Copy out exactly the lines below that run from the one holding "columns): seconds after" to the one holding "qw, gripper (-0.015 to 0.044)", keeping both of those lines and no others.

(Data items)
- Opening Delimiter -

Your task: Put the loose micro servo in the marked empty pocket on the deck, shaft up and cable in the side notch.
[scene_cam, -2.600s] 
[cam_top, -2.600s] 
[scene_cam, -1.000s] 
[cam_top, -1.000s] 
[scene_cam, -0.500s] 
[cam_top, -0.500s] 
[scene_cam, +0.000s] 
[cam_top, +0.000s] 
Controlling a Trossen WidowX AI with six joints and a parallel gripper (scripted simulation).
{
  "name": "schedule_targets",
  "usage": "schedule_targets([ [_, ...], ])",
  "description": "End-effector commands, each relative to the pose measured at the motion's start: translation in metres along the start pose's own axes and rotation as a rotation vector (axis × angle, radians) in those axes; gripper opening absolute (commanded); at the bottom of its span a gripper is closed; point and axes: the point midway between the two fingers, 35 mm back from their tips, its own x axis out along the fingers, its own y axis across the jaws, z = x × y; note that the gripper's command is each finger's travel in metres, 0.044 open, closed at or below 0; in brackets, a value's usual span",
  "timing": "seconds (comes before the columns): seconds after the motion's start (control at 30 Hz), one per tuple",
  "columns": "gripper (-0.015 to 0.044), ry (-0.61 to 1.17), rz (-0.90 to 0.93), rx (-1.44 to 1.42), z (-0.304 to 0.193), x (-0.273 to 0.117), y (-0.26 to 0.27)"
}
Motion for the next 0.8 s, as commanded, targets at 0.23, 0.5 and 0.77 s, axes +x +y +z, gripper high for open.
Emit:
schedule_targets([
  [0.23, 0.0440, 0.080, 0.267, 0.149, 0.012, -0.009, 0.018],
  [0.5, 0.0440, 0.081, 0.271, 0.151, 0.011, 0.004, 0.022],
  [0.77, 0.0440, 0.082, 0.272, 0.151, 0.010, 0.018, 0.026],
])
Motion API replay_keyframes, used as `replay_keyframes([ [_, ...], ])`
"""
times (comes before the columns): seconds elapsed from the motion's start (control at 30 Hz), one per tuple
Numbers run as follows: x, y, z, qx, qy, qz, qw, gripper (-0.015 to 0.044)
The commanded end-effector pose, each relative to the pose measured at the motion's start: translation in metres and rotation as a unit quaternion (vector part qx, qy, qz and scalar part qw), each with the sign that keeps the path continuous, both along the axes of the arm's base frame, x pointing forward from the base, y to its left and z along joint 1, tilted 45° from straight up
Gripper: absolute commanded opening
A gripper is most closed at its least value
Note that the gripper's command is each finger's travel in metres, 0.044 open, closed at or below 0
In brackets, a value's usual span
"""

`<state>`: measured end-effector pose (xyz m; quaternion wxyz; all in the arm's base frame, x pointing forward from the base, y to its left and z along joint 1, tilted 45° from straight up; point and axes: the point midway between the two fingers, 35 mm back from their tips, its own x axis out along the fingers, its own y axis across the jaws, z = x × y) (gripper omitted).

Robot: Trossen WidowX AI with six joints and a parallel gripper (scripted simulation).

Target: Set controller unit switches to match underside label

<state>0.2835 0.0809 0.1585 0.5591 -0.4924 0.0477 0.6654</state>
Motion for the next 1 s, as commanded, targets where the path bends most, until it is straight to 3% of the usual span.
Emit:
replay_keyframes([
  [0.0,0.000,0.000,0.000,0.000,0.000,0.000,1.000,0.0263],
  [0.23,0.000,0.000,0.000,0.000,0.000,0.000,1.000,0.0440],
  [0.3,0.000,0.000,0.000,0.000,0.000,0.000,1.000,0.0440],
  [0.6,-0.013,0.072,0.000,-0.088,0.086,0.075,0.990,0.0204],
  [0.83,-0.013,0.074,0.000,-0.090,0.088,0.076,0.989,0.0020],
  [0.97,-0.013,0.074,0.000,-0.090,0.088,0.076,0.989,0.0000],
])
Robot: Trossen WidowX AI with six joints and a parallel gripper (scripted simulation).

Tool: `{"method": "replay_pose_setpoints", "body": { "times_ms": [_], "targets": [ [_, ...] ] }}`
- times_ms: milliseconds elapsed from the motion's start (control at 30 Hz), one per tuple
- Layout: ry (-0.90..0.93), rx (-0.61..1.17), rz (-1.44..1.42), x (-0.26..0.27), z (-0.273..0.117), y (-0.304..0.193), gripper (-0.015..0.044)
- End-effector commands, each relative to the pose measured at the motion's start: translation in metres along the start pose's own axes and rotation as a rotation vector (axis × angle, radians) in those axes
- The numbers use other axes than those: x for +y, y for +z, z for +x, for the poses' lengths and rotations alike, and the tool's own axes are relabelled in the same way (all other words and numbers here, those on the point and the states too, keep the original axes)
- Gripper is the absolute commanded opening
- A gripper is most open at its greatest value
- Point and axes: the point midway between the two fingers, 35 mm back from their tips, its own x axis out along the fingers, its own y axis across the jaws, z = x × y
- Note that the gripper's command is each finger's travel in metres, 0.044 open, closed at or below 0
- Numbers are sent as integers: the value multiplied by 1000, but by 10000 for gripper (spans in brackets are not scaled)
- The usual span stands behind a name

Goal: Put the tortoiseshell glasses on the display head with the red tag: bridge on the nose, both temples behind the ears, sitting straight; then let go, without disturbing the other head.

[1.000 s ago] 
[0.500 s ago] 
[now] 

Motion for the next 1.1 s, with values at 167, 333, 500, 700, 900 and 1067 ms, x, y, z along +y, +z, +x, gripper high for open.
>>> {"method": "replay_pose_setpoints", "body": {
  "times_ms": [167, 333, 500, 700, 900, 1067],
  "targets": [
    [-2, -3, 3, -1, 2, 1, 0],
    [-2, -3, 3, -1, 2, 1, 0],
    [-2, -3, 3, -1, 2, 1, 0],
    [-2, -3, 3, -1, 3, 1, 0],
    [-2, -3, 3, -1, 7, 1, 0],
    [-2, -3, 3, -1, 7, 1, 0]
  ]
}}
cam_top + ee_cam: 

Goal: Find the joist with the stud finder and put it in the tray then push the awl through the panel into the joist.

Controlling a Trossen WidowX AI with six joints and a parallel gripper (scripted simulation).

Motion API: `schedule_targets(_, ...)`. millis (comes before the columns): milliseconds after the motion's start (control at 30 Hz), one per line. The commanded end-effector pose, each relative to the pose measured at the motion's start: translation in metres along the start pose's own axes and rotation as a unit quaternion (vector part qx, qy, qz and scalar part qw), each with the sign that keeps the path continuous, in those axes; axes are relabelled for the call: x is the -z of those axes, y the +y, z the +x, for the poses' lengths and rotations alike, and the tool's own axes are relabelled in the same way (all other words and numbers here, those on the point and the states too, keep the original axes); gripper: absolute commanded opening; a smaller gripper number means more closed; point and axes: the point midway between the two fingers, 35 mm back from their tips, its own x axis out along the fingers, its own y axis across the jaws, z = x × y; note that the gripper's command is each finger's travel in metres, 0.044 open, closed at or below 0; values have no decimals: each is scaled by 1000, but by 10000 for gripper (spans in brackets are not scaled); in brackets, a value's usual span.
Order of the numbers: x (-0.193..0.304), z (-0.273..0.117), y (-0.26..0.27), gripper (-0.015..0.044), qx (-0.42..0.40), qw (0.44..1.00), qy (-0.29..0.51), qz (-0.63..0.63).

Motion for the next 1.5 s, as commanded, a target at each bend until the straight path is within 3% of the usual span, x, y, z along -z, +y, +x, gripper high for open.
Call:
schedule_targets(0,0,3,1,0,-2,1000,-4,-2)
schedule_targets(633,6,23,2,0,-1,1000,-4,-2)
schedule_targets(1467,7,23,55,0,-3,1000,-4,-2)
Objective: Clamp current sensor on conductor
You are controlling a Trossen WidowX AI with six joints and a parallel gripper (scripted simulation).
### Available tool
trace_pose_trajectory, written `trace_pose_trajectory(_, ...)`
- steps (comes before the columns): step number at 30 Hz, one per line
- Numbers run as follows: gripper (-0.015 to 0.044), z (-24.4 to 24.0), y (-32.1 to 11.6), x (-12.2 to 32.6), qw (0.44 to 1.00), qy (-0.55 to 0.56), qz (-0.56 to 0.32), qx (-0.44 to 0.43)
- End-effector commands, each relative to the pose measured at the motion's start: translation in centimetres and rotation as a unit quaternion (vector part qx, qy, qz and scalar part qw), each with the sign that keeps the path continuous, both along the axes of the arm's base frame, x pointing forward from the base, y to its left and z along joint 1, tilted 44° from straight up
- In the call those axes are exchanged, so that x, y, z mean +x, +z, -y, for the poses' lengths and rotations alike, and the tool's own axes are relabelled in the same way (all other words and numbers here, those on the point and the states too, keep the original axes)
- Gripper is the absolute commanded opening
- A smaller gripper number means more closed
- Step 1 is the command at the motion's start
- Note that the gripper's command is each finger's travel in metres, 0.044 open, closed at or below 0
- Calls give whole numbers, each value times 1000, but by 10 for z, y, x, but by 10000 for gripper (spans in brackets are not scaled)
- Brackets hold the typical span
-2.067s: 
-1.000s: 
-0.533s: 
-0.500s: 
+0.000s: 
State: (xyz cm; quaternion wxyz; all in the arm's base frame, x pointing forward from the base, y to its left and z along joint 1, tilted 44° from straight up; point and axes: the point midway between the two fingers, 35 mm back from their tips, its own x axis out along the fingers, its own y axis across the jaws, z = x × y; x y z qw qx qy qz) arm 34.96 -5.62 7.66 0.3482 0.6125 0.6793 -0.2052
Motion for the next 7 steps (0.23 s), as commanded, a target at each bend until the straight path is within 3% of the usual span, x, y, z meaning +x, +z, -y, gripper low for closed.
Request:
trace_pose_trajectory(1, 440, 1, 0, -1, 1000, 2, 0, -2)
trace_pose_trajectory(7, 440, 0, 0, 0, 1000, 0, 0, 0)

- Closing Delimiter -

> WRITTEN REPLY
  "timing": "seconds (comes before the columns): seconds after the motion's start (control at 30 Hz), one per tuple",
  "columns": "gripper (-0.015 to 0.044), ry (-0.61 to 1.17), rz (-0.90 to 0.93), rx (-1.44 to 1.42), z (-0.304 to 0.193), x (-0.273 to 0.117), y (-0.26 to 0.27)"
}
Motion for the next 0.8 s, as commanded, targets at 0.23, 0.5 and 0.77 s, axes +x +y +z, gripper high for open.
Emit:
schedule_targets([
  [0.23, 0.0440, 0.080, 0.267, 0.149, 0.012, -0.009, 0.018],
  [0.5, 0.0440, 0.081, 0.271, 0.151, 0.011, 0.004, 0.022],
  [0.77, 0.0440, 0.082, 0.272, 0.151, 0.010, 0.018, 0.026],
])
Motion API replay_keyframes, used as `replay_keyframes([ [_, ...], ])`
"""
times (comes before the columns): seconds elapsed from the motion's start (control at 30 Hz), one per tuple
Numbers run as follows: x, y, z, qx, qy, qz, qw, gripper (-0.015 to 0.044)

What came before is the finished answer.